Recall por cumprir pode dar chumbo na IPO a partir de 1 de março

A partir de 1 de março de 2026, os veículos com ações de recolha da respetiva marca (recall) por cumprir poderão reprovar na Inspeção Periódica Obrigatória (IPO).

A regra resulta de orientação do Instituto da Mobilidade e dos Transportes (IMT): sempre que exista um recall sinalizado como não realizado, o veículo poderá ser reprovado, com enquadramento em deficiência grave (tipo 2) ou muito grave (tipo 3), consoante a gravidade indicada pelo fabricante.

Uma ação de recolha surge quando os construtores detetam, após a comercialização, uma falha que pode ter impacto na segurança ou noutros aspetos do veículo. O problema é que muitos proprietários acabam por não ser informados, seja por mudanças de morada, mudança de titularidade ou simples falhas nos métodos tradicionais de contacto.

O que muda nos centros de inspeção

Com este novo procedimento, os Centros de Inspeção Técnica de Veículos (CITV) passam a verificar formalmente se existem recalls pendentes associados ao veículo. Havendo uma ação por cumprir, a inspeção pode resultar em reprovação. Nos casos em que a ocorrência seja classificada como muito grave (tipo 3), o veículo poderá ficar com a circulação fortemente condicionada, podendo apenas deslocar-se para reparação e para a reinspecção necessária à validação da correção.

Verificação antes da IPO

Para reduzir o risco de surpresa, é essencial que o proprietário verifique previamente se a viatura tem ações pendentes. Caso exista um recall ativo, o passo seguinte é contactar a rede oficial da marca e agendar a intervenção, sendo que, por regra, as reparações associadas a recalls não têm custos para o cliente.

Posição da APDCA: o recall deve estar acessível via DUA e QR Code

Antes de mais, a APDCA sublinha a importância de que todas as ações que visem a segurança sejam efetivamente executadas. A Associação defende ainda que o Documento Único Automóvel (DUA) deve assumir uma natureza única e dinâmica, sendo atualizado informaticamente sempre que exista qualquer alteração registada no veículo, incluindo, por exemplo:

• estado dos recalls (existência/pendência/regularização);
• averbamentos e alterações técnicas legalmente registadas (ex.: películas, jantes, entre outros);
• alteração de titularidade.

Na prática, o DUA pode ser único para toda a vida útil do veículo: não muda o documento “em si”, mudam os dados na base de dados, com acesso para consulta através do QR Code, inclusive para os proprietários.
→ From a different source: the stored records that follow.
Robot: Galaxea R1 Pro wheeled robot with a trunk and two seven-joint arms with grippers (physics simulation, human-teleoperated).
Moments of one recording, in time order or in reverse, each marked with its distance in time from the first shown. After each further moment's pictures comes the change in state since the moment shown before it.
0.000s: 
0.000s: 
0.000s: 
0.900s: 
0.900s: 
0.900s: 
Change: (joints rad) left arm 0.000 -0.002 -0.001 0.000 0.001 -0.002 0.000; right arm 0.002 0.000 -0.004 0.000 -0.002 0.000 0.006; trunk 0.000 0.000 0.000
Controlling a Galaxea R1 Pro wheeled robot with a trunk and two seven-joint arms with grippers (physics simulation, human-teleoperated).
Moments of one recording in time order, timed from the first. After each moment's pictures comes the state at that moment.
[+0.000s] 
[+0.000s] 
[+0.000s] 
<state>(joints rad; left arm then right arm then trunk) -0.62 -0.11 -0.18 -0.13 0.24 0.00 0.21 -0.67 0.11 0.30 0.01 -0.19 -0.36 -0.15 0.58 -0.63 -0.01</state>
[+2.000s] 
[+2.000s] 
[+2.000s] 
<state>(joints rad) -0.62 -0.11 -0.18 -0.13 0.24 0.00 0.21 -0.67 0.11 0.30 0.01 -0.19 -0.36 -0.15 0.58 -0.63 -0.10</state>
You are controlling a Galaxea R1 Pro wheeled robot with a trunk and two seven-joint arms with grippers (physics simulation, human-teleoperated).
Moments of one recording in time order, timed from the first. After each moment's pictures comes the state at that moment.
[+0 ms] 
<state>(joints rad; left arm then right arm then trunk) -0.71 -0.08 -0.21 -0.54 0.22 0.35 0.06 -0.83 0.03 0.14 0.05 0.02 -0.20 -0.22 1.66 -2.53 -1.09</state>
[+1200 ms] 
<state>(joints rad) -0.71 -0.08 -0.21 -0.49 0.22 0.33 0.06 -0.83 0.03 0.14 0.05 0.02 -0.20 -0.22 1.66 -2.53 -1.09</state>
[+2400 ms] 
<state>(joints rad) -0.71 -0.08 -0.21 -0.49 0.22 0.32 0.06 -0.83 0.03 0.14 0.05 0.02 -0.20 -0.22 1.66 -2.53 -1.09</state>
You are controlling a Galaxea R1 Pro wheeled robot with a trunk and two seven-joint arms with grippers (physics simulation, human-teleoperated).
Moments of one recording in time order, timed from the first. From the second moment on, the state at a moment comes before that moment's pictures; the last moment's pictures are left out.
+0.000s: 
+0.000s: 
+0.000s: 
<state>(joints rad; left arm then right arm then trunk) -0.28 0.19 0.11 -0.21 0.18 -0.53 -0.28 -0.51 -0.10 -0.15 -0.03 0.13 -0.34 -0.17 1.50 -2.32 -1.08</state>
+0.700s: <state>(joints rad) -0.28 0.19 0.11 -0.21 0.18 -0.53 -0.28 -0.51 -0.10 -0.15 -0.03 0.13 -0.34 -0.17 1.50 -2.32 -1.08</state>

Acesso digital seguro para proprietários e entidades competentes

A APDCA defende que todas as atualizações, incluindo as mencionadas ações de recall devem estar disponíveis através de um acesso digital seguro, preferencialmente via Plataforma Automóvel Online e aplicação móvel dedicada, acessível:

• ao proprietário (e, com mecanismos adequados, também a potenciais futuros proprietários);
• às entidades competentes, quando legalmente aplicável.
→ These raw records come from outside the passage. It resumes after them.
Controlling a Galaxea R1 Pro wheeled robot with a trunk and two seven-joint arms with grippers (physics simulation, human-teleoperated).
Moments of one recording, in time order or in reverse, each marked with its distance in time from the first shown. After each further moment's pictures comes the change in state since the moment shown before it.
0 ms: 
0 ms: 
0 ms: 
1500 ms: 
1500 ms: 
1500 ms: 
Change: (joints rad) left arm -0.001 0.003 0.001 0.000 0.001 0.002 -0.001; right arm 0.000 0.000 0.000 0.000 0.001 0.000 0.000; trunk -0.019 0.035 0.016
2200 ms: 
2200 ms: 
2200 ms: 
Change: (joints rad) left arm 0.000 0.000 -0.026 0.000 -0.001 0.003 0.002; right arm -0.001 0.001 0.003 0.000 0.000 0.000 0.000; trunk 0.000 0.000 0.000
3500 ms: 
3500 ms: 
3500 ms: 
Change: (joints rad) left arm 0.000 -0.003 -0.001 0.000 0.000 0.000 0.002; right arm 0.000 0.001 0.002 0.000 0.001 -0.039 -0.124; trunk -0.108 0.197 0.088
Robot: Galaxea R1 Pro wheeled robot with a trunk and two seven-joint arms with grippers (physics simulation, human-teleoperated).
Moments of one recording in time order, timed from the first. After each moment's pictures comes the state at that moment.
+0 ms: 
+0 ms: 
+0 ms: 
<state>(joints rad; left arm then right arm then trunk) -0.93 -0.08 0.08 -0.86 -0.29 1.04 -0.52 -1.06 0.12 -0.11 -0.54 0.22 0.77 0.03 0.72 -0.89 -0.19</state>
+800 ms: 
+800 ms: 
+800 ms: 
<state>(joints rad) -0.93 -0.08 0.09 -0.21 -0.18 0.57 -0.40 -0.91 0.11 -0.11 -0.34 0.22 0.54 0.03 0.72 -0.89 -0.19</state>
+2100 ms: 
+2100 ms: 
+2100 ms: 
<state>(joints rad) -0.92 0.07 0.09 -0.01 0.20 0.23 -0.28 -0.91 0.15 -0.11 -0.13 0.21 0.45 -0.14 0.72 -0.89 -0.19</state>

Vantagens da emissão única do DUA

A APDCA identifica benefícios concretos de um DUA único, digital e permanentemente atualizado:
• Redução de custos administrativos associados à emissão física de novos documentos;
• Evita a duplicação documental, que pode permitir que um mesmo proprietário mantenha em sua posse vários DUAs válidos referentes ao mesmo veículo;
• Reforço do combate à fraude, impedindo práticas ilícitas com base em documentos desatualizados;
• Simplificação e modernização dos processos de registo e atualização permanente de dados;
• Maior segurança jurídica para todos os intervenientes nas transações automóveis.